Но весь быт, навыки, — все — от земли, от черно-дымящейся пашни, степной и бескрайной.

Прокофий привез из Туретчины турчанку. Затосковалась.

«Прокофий вечерами, когда вянут зори, на руках носил жену до татарского ажник кургана. Сажал там на макушке кургана, спиной к источенному столетиями ноздреватому камню, садился с ней рядом, и так подолгу глядели они в степь. Глядели до тех пор, пока истухала заря, а потом Прокофий кутал жену в зипун и на руках относил домой…» («Октябрь», 1928, кн. 1-я).

Не думайте, здесь и не пахнет сентиментальностью: казаки грубы, насмешливы, темны, подчас дики, — и турчанку Прокофия затоптали коваными сапогами, как ведьму.

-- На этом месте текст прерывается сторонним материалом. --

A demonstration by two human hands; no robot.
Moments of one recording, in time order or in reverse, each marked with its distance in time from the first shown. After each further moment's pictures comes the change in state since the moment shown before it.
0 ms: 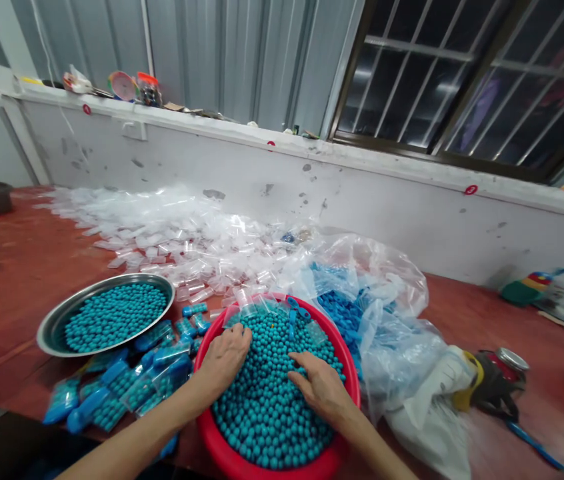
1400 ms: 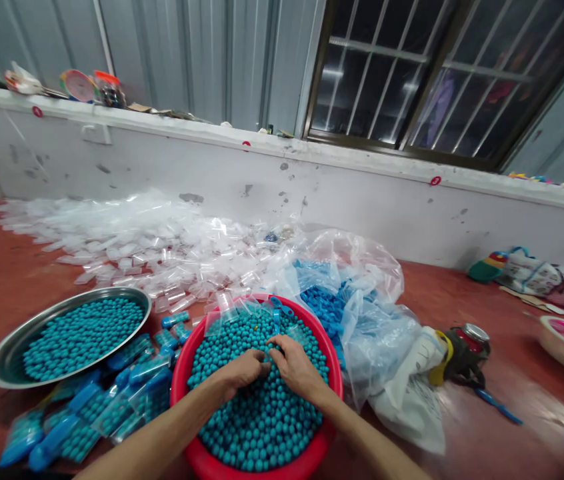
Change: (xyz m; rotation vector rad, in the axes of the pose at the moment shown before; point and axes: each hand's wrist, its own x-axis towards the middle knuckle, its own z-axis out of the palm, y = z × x) left_hand 0.033 0.053 0.020 -1.026 -0.697 -0.307; right_hand 0.030 0.000 0.008 0.210 0.126 0.024
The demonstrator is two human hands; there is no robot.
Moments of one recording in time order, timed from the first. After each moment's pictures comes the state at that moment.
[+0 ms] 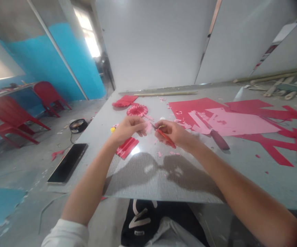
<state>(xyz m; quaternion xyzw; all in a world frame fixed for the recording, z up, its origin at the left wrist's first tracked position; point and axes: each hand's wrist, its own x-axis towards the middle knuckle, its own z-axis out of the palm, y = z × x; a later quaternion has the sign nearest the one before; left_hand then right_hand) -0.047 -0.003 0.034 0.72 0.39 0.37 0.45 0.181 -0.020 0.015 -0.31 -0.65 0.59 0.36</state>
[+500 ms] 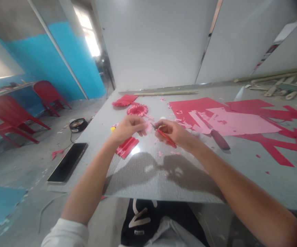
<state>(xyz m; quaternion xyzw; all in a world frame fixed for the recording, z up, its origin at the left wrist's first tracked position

«Тонкий вскрик просверлил рев голосов. Прокофий раскидал шестерых казаков и, вломившись в горницу, сорвал со стены шашку. Давя друг друга, казаки шарахнулись из сенцев. Пластая над головой мерцающий визг шашки, Прокофий сбежал с крыльца. Толпа дрогнула и рассыпалась по двору.

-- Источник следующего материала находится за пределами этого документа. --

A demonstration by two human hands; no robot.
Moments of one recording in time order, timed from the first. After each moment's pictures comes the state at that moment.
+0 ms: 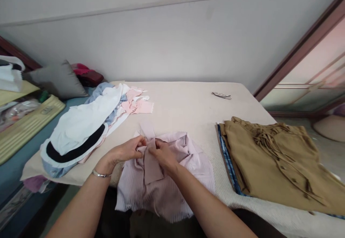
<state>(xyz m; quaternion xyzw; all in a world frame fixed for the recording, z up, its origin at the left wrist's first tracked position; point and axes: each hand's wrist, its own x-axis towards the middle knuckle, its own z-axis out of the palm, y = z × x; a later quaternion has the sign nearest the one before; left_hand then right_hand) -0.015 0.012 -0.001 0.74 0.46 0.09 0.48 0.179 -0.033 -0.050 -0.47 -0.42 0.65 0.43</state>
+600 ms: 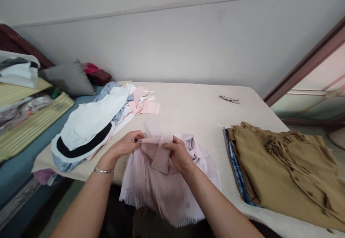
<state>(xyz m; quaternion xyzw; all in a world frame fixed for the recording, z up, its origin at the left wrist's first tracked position) -0.038 0.026 -0.001 0.75 0.53 0.17 0.37 0.197 -0.028 -0.034 -0.37 -0.26 0.70 0.56</state>
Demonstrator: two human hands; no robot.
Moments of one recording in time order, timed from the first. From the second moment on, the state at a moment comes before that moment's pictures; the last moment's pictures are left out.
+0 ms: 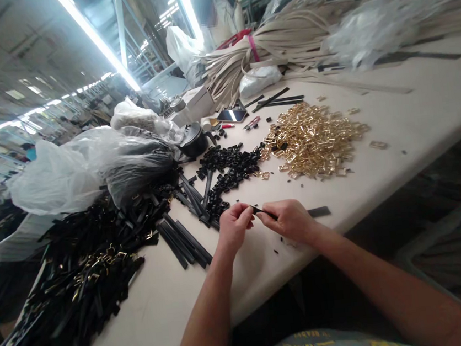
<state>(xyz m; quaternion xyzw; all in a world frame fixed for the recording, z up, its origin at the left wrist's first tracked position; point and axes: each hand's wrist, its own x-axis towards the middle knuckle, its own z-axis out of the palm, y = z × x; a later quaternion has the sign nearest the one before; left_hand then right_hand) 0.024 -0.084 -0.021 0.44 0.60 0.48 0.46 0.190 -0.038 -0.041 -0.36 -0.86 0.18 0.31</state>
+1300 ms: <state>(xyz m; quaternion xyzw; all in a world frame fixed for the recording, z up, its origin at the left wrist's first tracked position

У амбара Прокофий настиг тяжелого в беге батарейца Люшню и сзади с левого плеча наискось развалил его до пояса. Казаки, ломавшие колья с плетня, сыпанули через гумно в степь…».

Да, темны и дики, — и внезапно и неожиданно вдруг прощупываете вместе с Шолоховым чудесное сердце, чудесное сердце в загрубелой казачьей груди. Естественно, просто открывается человечье сердце, как естественно растет трава в степи.

Яркий, своеобразный, играющий всеми цветами язык, как радужно играющее на солнце перламутровое крылышко кузнечика, степного музыканта. Подлинный живой язык степного народа, пронизанный веселой, хитроватой ухмылкой, которой всегда искрится казачья речь. Какими дохлыми кажутся наши комнатные скучные словотворцы, — будь им легка земля…

Рискованные у других писателей, те же самые сцены у Шолохова правдивы и не вызывающи. Он называет вещи их именами, но рассказ сдержанно целомудрен. Здоровое и крепкое сидит в молодом писателе. На громадном протяжении сорока листов автор показывает быт казаков, службу, войну, революцию.

Нигде, ни в одном месте Шолохов не сказал: класс, классовая борьба. Но как у очень крупных писателей, незримо в самой ткани рассказа, в обрисовке людей, в сцеплении событий это классовое расслоение все больше вырастает, все больше ощущается, по мере того как развертывается грандиозная эпоха.